▸ **Your task**: The goal is a clean copy of all the data below, with pictures dropped and everything else retyped exactly.

▸ **Data extract**:
Segment Open

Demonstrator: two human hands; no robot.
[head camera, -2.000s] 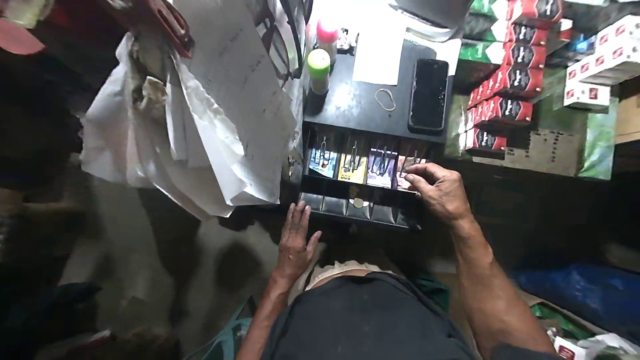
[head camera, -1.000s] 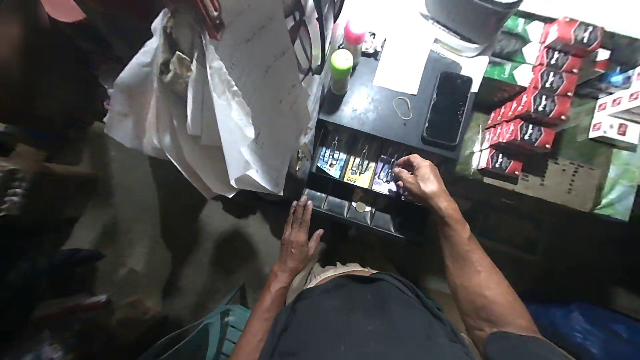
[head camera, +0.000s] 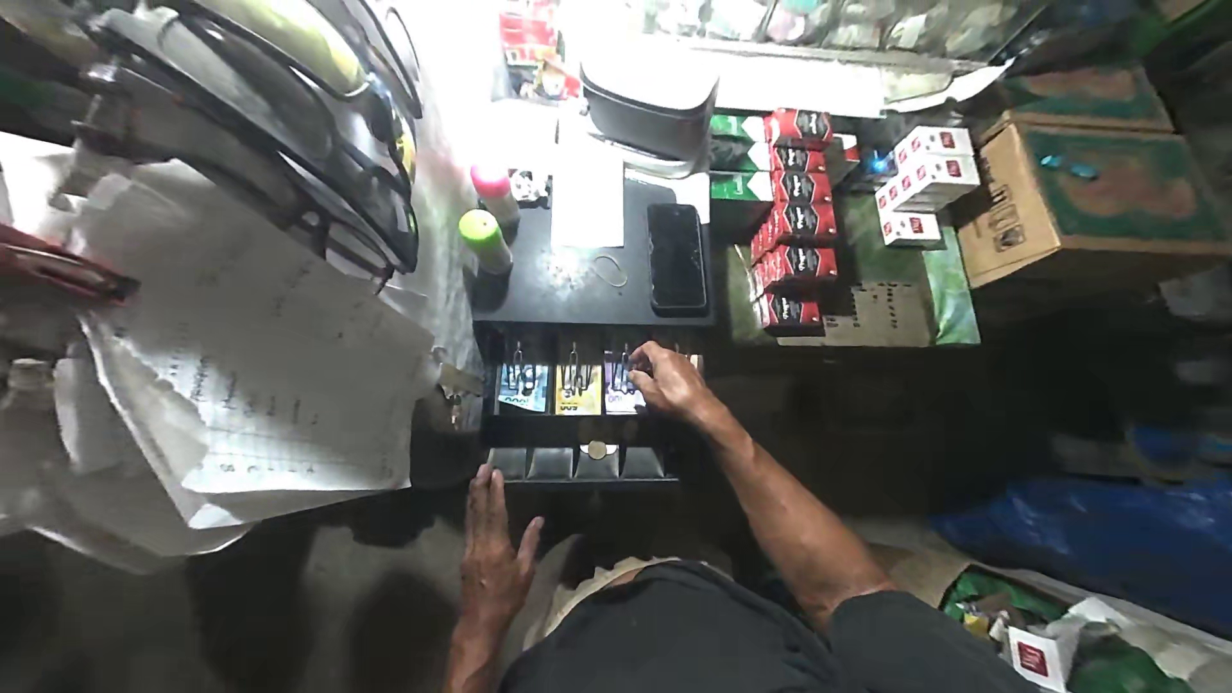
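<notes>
A black cash drawer is pulled out below a dark desktop. Blue banknotes, yellow banknotes and purple banknotes lie in its compartments under wire clips. My right hand reaches into the right part, thumb and fingertips bent together at the clip over the purple notes; whether they grip it I cannot tell. My left hand has its fingers extended, tips at the drawer's front left corner, holding nothing. One coin lies in the front row of coin cups.
On the desktop are a black smartphone, a rubber band, a green-capped bottle and a pink-capped bottle. Stacked red cartons and a cardboard box stand to the right. Handwritten paper sheets hang at the left.
My right hand has moved left from the rightmost note compartment to the purple notes. My left hand has stayed at the drawer's front left corner. The view has shifted.
</notes>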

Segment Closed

▸ **Task solution**:
Demonstrator: two human hands; no robot.
[head camera, -2.000s] 
[head camera, -1.000s] 
[head camera, +0.000s] 
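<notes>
A black cash drawer is pulled out below a dark desktop. Blue banknotes, yellow banknotes and purple banknotes lie in its compartments under wire clips. My right hand reaches into the right part, thumb and fingertips bent together at the clip over the purple notes; whether they grip it I cannot tell. My left hand has its fingers extended, tips at the drawer's front left corner, holding nothing. One coin lies in the front row of coin cups.
On the desktop are a black smartphone, a rubber band, a green-capped bottle and a pink-capped bottle. Stacked red cartons and a cardboard box stand to the right. Handwritten paper sheets hang at the left.
My right hand has moved left from the rightmost note compartment to the purple notes. My left hand has stayed at the drawer's front left corner. The view has shifted.
</notes>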

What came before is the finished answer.